The project is finally using -Wall, and its not flagging any issues with that code.

I know -Wdelete-non-virtual-dtor is a problem (and potential security problem), and I'm trying to figure how how to proceed. Cf.https://groups.google.com/d/msg/cryptopp-users/__m0euOdbEQ/tvINItctzjAJ, 

What additional warnings would you suggest?
Comment 12 Markus Trippelsdorf 2015-07-13 10:46:14 UTC
(In reply to Jeffrey Walton from comment #10)
> (In reply to Richard Biener from comment #6)
> > So I suppose the IsAligned template is wrong.
> 
> So I'm clear (please forgive my ignorance)...
> 
> According to http://www.felixcloutier.com/x86/MOVDQA.html, vmovdqa requires
> values double quad word alignment (16-byte). A word64 is aligned on 8-bytes,
> and does not meet the precondition to use the instruction. Naively, that
> seems like a problem to me.
> 
> Will that create problems with GCC and vectorizations?

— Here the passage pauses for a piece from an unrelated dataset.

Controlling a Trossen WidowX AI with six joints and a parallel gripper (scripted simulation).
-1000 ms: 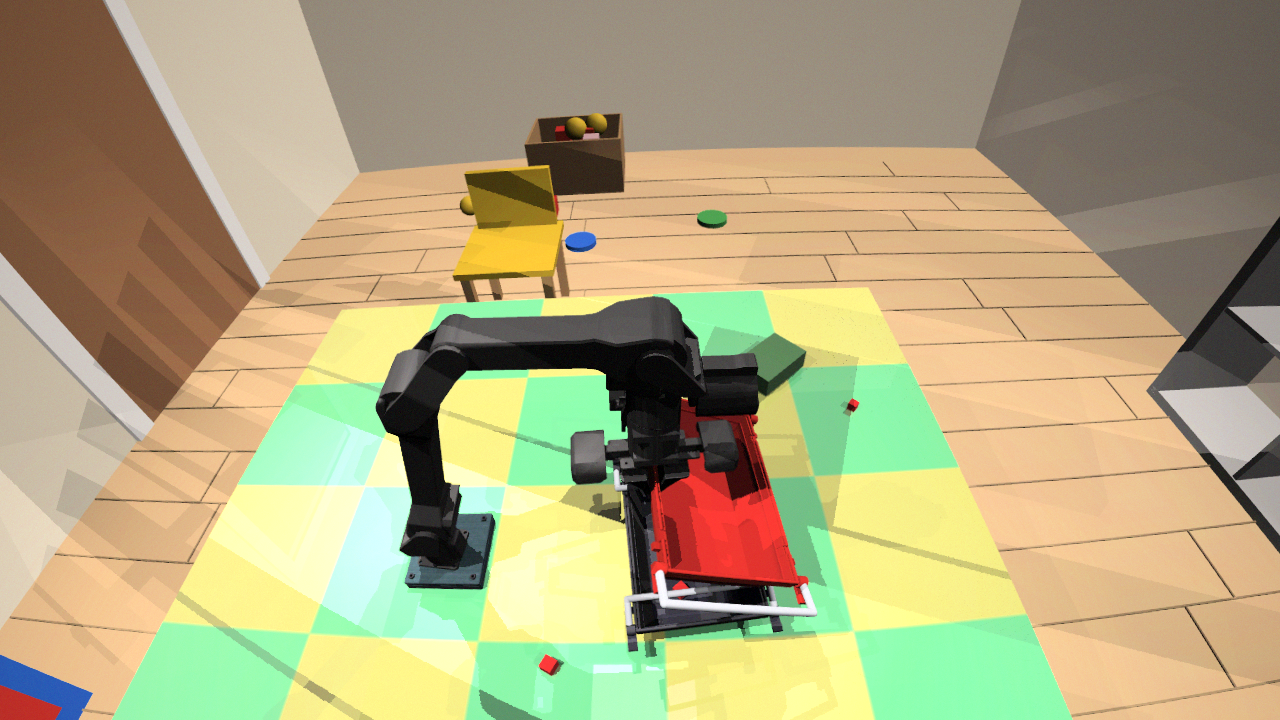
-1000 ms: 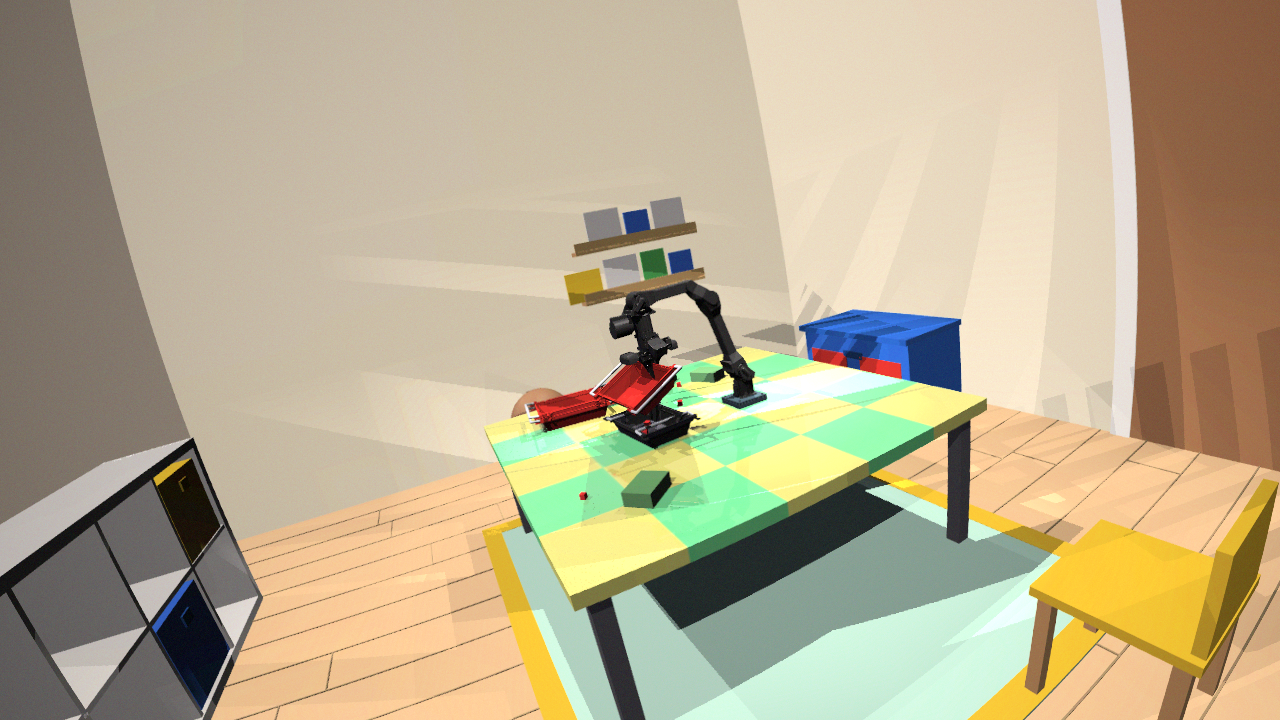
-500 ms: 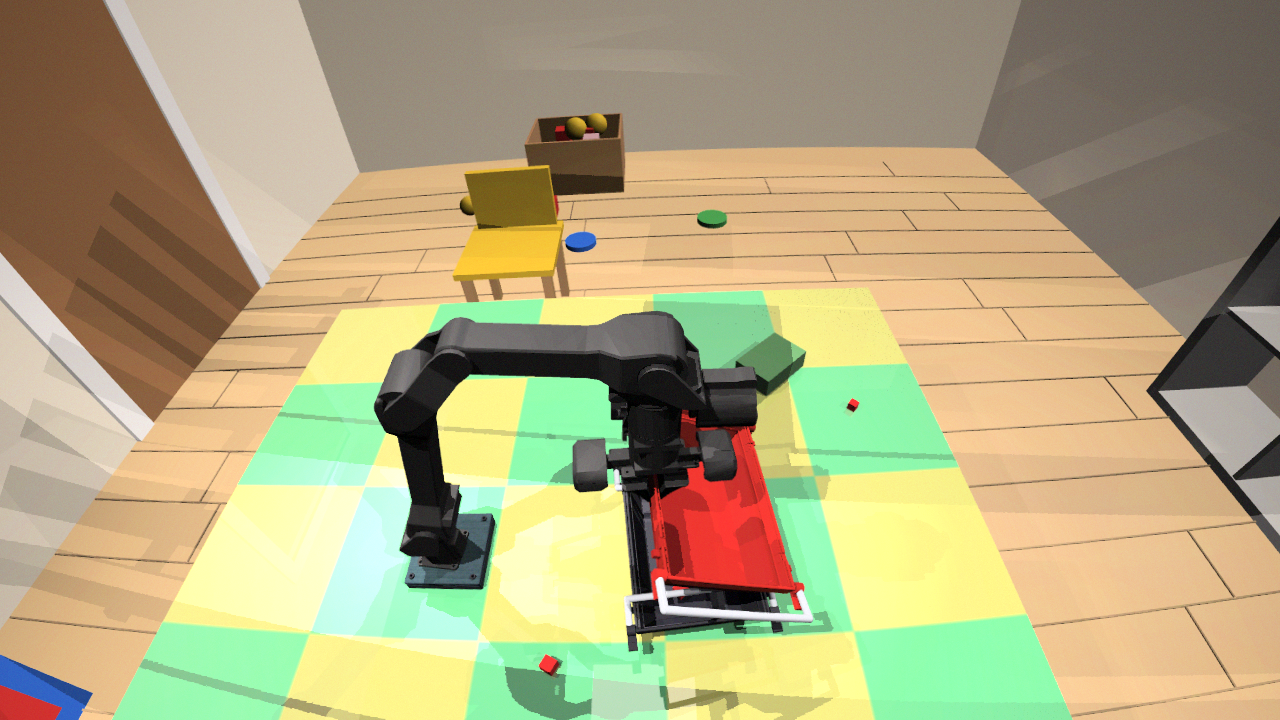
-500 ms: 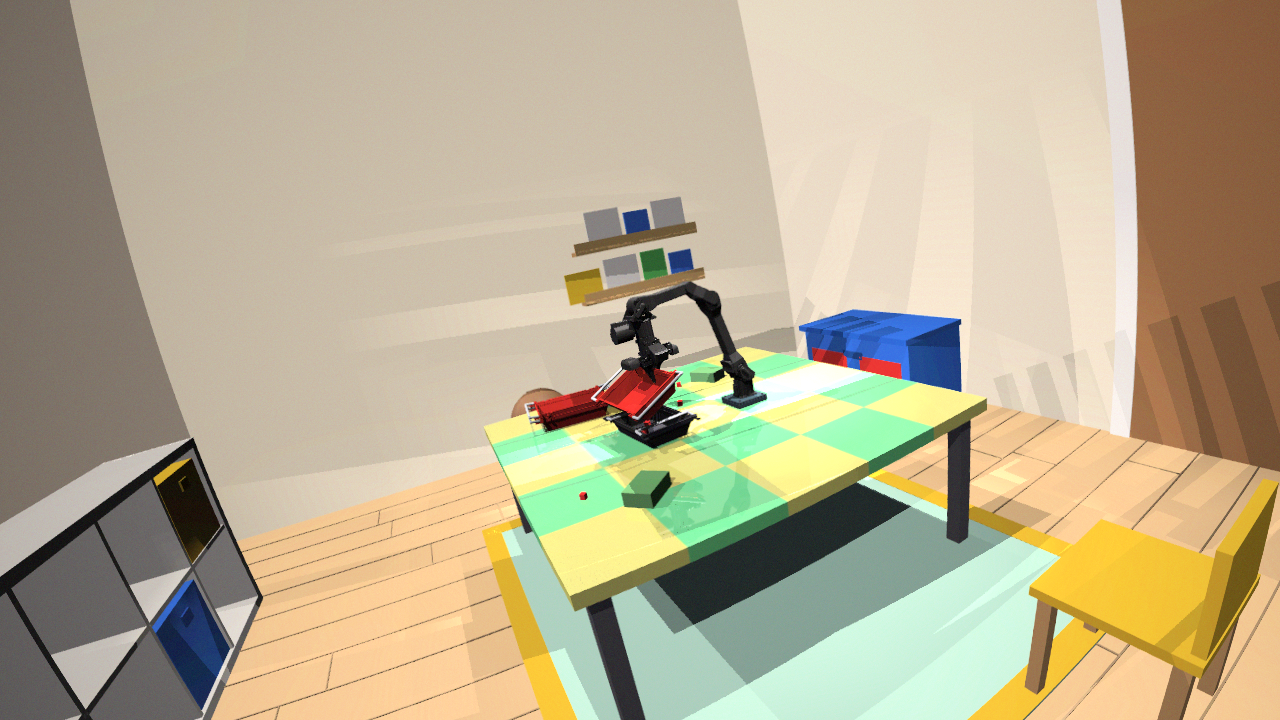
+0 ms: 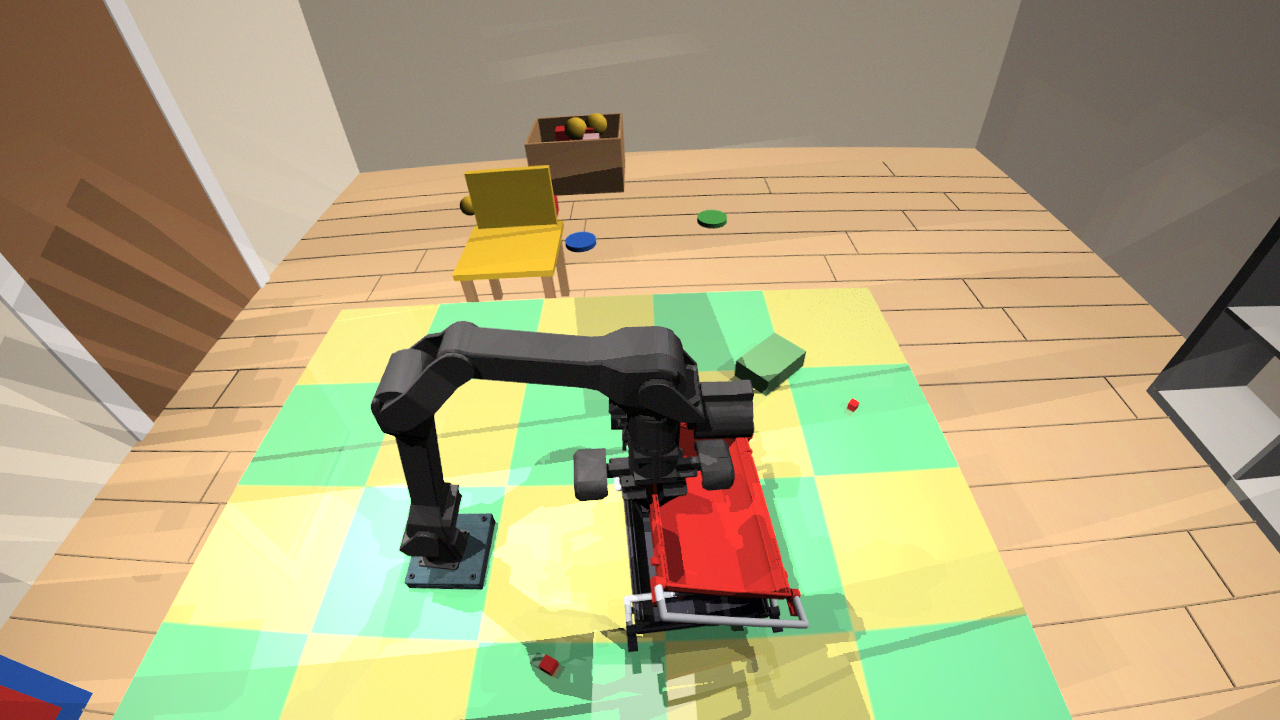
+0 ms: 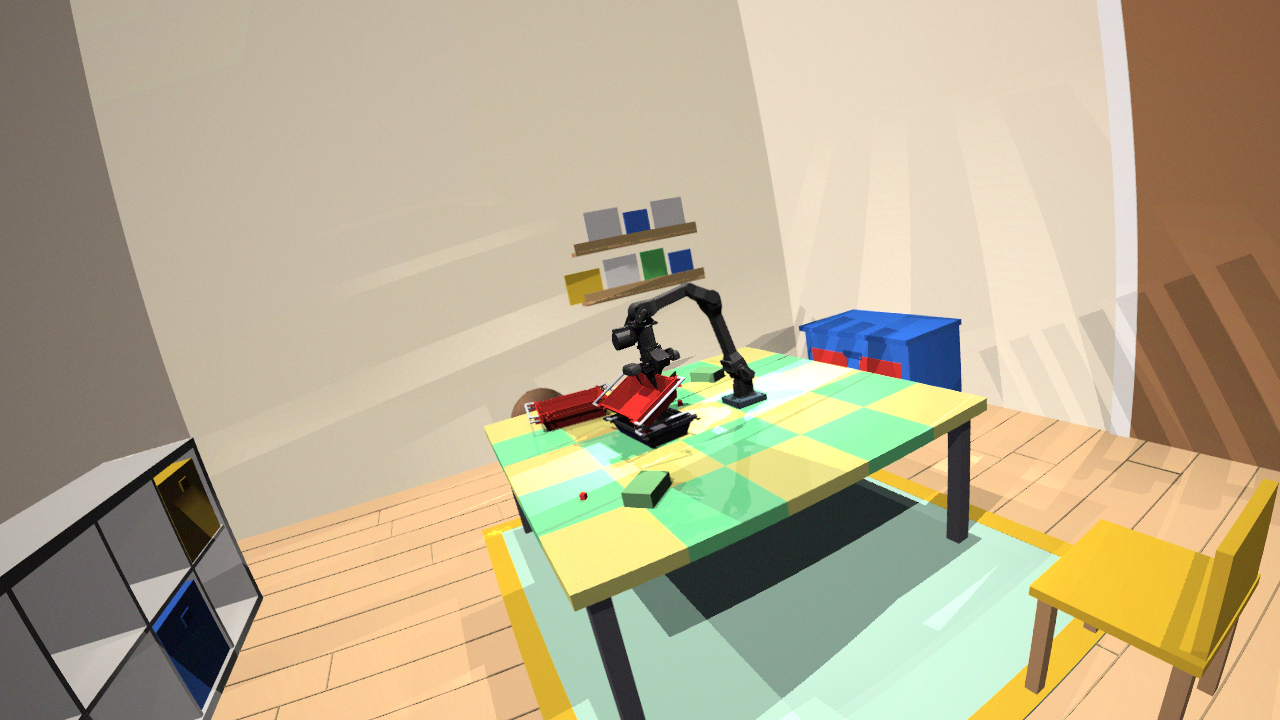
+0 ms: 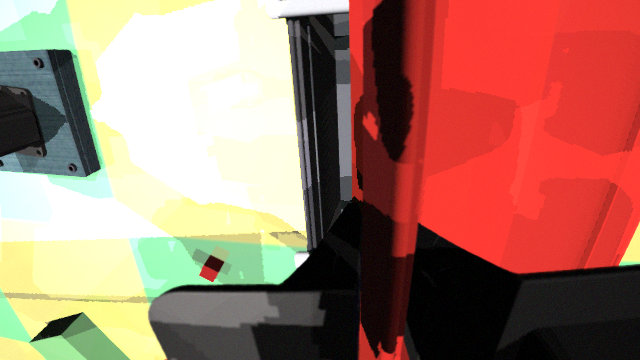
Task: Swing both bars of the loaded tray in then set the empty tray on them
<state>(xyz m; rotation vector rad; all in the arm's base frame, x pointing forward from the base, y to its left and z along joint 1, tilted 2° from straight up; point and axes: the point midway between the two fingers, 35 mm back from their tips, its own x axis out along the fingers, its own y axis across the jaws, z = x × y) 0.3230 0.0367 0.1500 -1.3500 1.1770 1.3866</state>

See PR65709 Comment 9 and followups.
Comment 13 Jeffrey Walton 2015-07-14 02:54:50 UTC
A quick update....

We did out best to take the advice of Jakub, Janathan, Markus and others: https://github.com/weidai11/cryptopp/commit/9bf0eed0f6ff6d0b0a2d277e5401d69dc8c0e394.

We are paying for past transgressions, and cleanup is not as easy as we would like. Eventually, we want to enable CRYPTOPP_NO_UNALIGNED_DATA_ACCESS by default. It removes all related undefined behavior flagged by UBsan. The only thing stopping us is the politics of such a move.